- [Instructions to follow] For this exercise, copy the records below exactly and exclude every image.

─── Data provided

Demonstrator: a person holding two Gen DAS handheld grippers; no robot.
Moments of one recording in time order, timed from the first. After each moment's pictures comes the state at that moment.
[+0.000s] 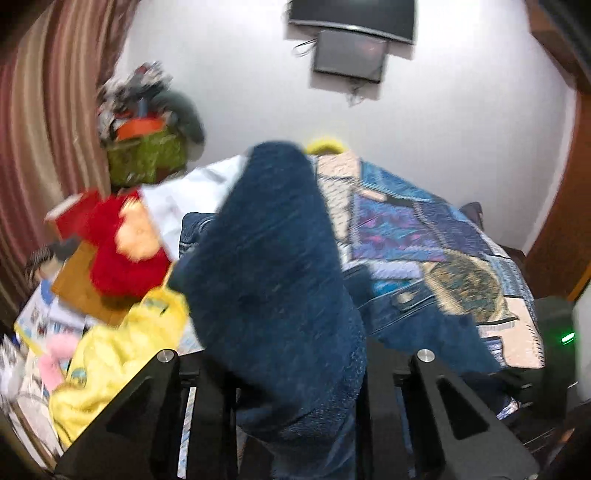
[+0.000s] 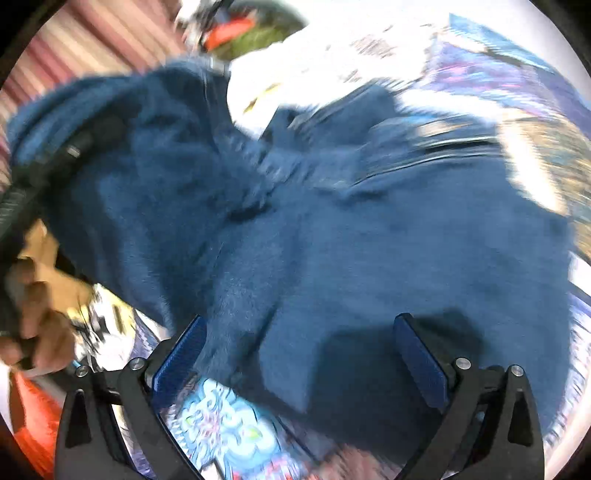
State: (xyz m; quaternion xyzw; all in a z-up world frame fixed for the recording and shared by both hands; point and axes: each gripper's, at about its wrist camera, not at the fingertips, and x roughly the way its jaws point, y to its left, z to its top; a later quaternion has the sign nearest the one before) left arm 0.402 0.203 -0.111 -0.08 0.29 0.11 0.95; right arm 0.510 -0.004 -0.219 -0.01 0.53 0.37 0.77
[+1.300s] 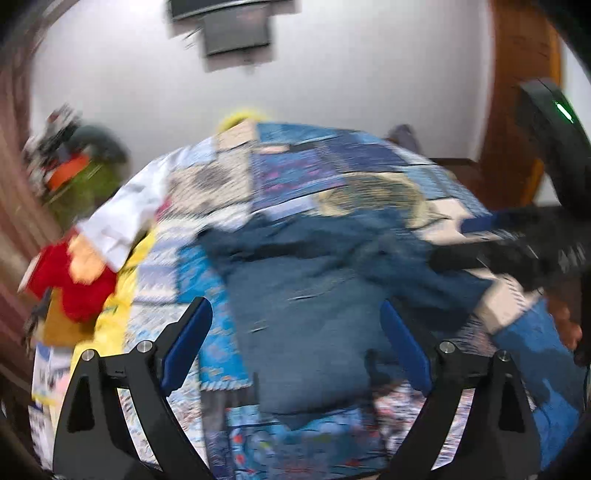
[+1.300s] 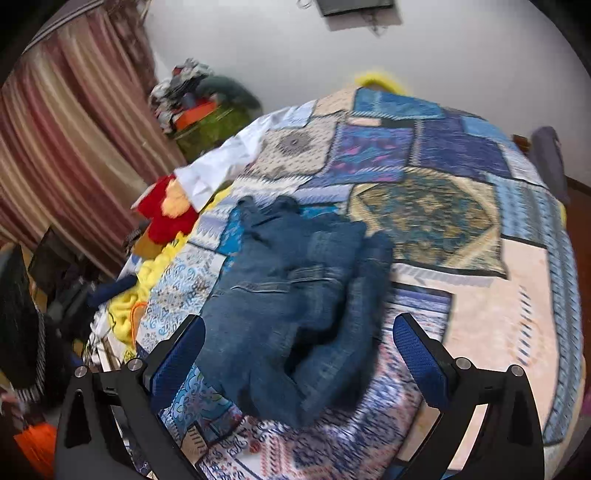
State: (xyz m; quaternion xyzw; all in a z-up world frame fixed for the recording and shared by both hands) left arm 0.365 0.107 -0.127 0.03 0.37 0.00 0.93; right arm 0.482 -0.100 -0.146 0.01 0.45 0.32 0.83
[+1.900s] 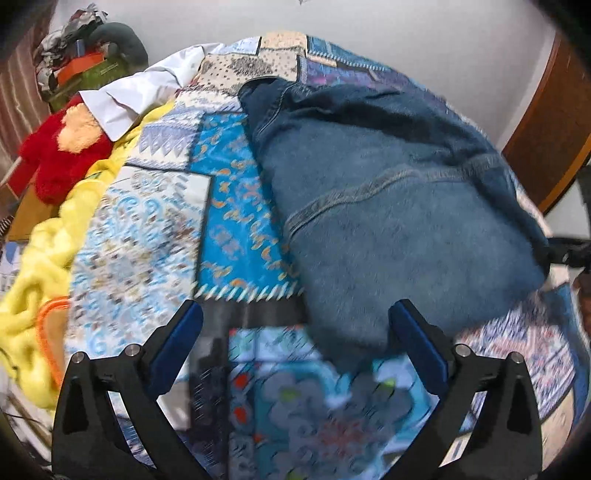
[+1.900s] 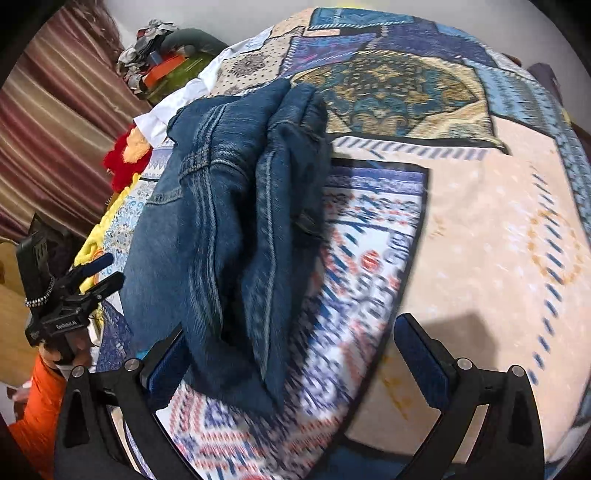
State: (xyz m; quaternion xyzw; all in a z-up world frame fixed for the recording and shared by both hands) left arm 0.346 0.169 -0.233 -0.06 0.48 0.01 0.88; right arm 0.481 -0.170 -0.242 0.01 0.54 0.28 0.79
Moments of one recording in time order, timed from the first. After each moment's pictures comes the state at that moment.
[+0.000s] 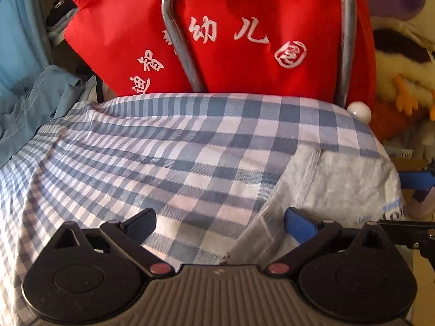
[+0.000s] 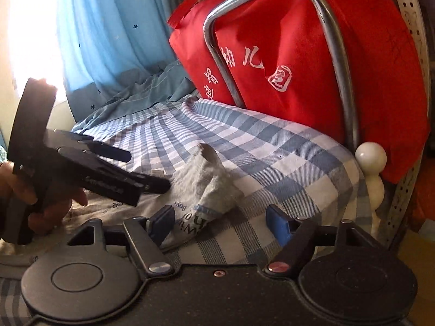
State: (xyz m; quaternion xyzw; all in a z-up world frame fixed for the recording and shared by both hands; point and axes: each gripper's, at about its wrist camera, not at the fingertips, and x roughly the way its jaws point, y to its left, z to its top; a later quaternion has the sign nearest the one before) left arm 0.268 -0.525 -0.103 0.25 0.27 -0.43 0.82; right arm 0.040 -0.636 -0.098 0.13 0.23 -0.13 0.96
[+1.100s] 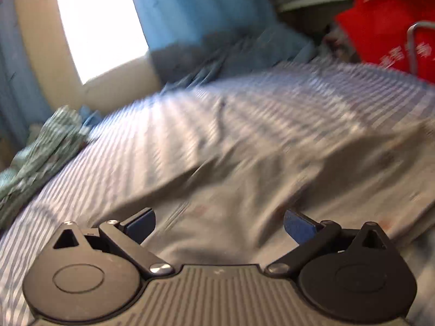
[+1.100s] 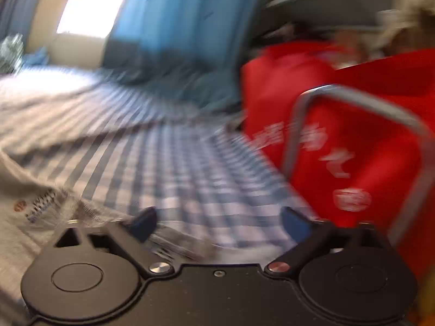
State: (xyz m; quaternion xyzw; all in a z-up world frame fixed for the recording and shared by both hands) left arm 0.172 -0.104 -0.040 0.18 0.27 -0.09 0.94; right arm 0.108 -0.548 -0.055 -0.13 0.20 -0.14 0.96
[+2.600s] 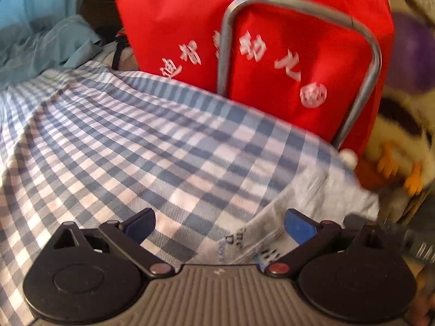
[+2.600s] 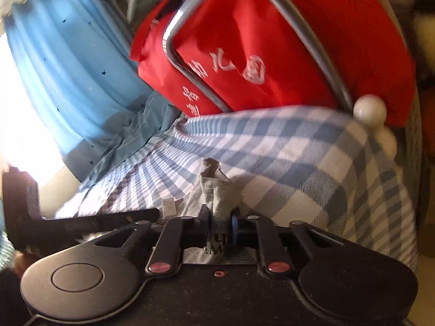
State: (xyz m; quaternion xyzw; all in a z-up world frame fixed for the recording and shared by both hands) left arm 0.296 -0.455 -0.090 0.07 0.34 -0.46 0.82; right arm 0.043 -0.634 -0.099 0.27 0.17 -0.16 0.93
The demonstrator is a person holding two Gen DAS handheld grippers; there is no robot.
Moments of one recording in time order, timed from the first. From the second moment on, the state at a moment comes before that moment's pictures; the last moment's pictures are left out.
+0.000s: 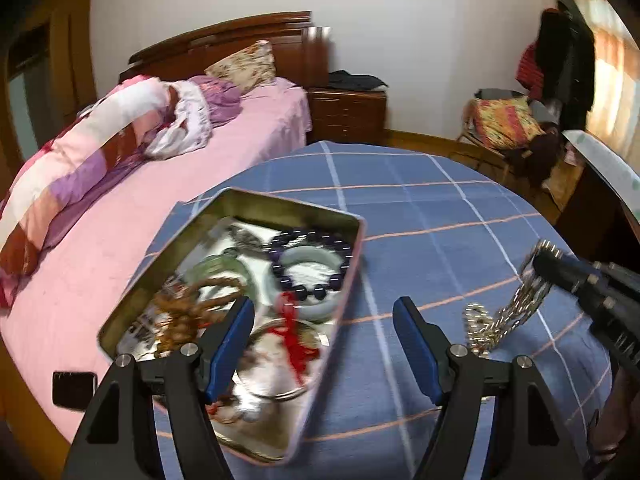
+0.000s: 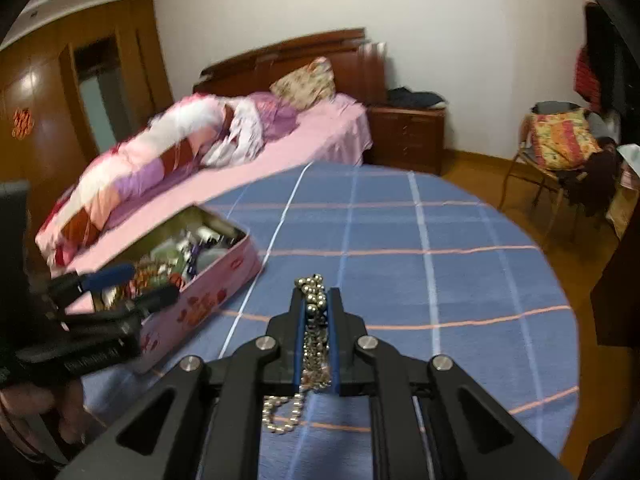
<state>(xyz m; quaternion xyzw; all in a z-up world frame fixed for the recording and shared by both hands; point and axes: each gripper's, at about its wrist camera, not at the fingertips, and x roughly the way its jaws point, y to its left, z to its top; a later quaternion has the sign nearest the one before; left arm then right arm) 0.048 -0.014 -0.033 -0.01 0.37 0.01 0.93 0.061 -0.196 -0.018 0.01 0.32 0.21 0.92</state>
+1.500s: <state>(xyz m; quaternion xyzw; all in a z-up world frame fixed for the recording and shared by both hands) 0.079 -0.104 -0.083 0.05 0.44 -0.13 0.89 0.075 -0.235 -0.062 0.02 0.37 0.11 0.92</state>
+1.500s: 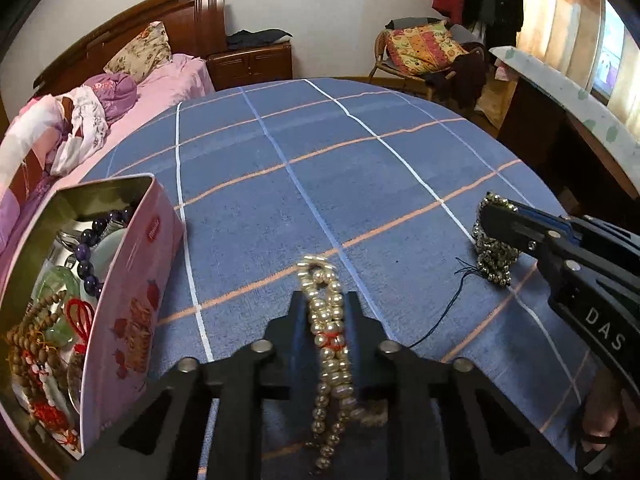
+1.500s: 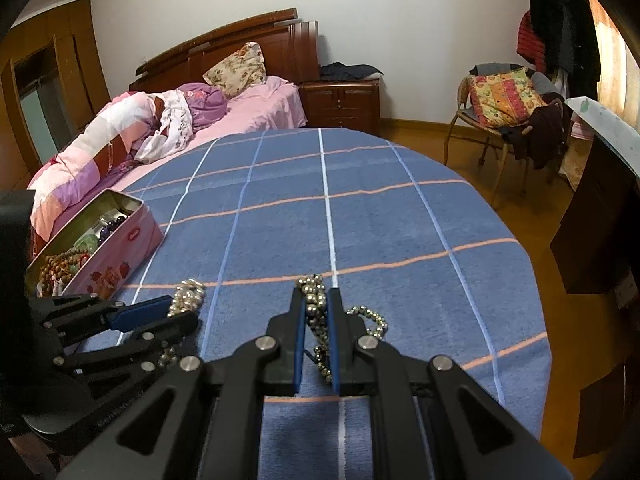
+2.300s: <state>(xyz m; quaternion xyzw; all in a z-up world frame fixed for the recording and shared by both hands) 0.055 -0.056 -0.038 -0.01 0.36 -0.09 0.93 0.072 -0.227 -0.061 0.01 0.36 0.13 0.93</state>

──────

- [Output for this task]
Demonstrator: a person holding two Gen DAS handheld grippers; no robot.
Moments of one recording in time order, timed from the first. After each moment's pictures comes the state at that moment.
[+0.000s] 
[+0.000s] 
State: (xyz m; quaternion xyzw; all in a z-up world frame fixed for the recording and shared by both hands; point and axes: each gripper's, at about its wrist camera, not at the fingertips, and x roughly the way its jaws point, y to its left, z to its top; a later quaternion has the sign nearest the one before) left arm 0.402 0.203 -0.111 -0.08 0.29 0.11 0.95; right arm 0.510 -0.004 -0.219 -0.01 0.53 0.37 0.77
[+1.300s] 
[+1.300s] 
State: (xyz m; quaternion xyzw; all in a z-up world frame fixed for the recording and shared by both hands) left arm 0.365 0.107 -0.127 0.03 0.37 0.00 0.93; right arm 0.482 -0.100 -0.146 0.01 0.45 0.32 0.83
[+1.900s] 
[+1.900s] 
State: (xyz m; quaternion xyzw; all in a z-up world frame fixed for the recording and shared by both hands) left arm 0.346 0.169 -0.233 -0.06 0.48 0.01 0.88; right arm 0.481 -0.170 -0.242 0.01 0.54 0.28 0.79
Moments of one recording in time order, timed from the first. After each moment's pictures comes the state at that moment.
[+0.000s] 
[+0.000s] 
State: (xyz m; quaternion xyzw; all in a z-up world frame fixed for the recording and shared by both hands; point and axes: each gripper's, at about its wrist camera, not at the fingertips, and x roughly the way its jaws point, y to its left, z to its top; a later quaternion has the sign nearest the one before) left arm 0.268 -0.525 -0.103 0.25 0.27 -0.43 0.82; right arm 0.040 -0.636 -0.098 0.13 0.23 -0.13 0.96
[+1.100s] 
[+1.100s] 
State: (xyz m; quaternion xyzw; all in a z-up world frame fixed for the recording and shared by both hands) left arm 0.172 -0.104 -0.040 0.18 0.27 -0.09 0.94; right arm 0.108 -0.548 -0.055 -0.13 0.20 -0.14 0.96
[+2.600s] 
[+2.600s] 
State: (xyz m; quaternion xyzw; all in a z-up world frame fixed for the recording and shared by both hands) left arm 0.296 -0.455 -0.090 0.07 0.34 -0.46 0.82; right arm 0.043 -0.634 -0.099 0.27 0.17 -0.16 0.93
The demonstrator is a person holding two Gen DAS handheld grippers; there is no robot.
Moments of one recording in time order, timed from the first. From the second moment on, the state at a moment comes before that moment's pictures; the last moment's pictures are left out.
+0.000s: 
+0.000s: 
<state>(xyz m; quaternion xyzw; all in a z-up world frame fixed for the recording and shared by both hands; point and axes: each gripper's, at about its wrist camera, not at the fingertips, and x roughly the way its jaws point, y to its left, z to its top; a later quaternion has the sign nearest the one before; left arm then right arm) 0.048 -0.014 -0.033 -0.01 0.37 0.01 0.93 0.061 -0.196 -0.018 0.01 0.32 0.21 0.92</state>
+1.500s: <state>(xyz m; quaternion xyzw; all in a z-up world frame fixed for the recording and shared by both hands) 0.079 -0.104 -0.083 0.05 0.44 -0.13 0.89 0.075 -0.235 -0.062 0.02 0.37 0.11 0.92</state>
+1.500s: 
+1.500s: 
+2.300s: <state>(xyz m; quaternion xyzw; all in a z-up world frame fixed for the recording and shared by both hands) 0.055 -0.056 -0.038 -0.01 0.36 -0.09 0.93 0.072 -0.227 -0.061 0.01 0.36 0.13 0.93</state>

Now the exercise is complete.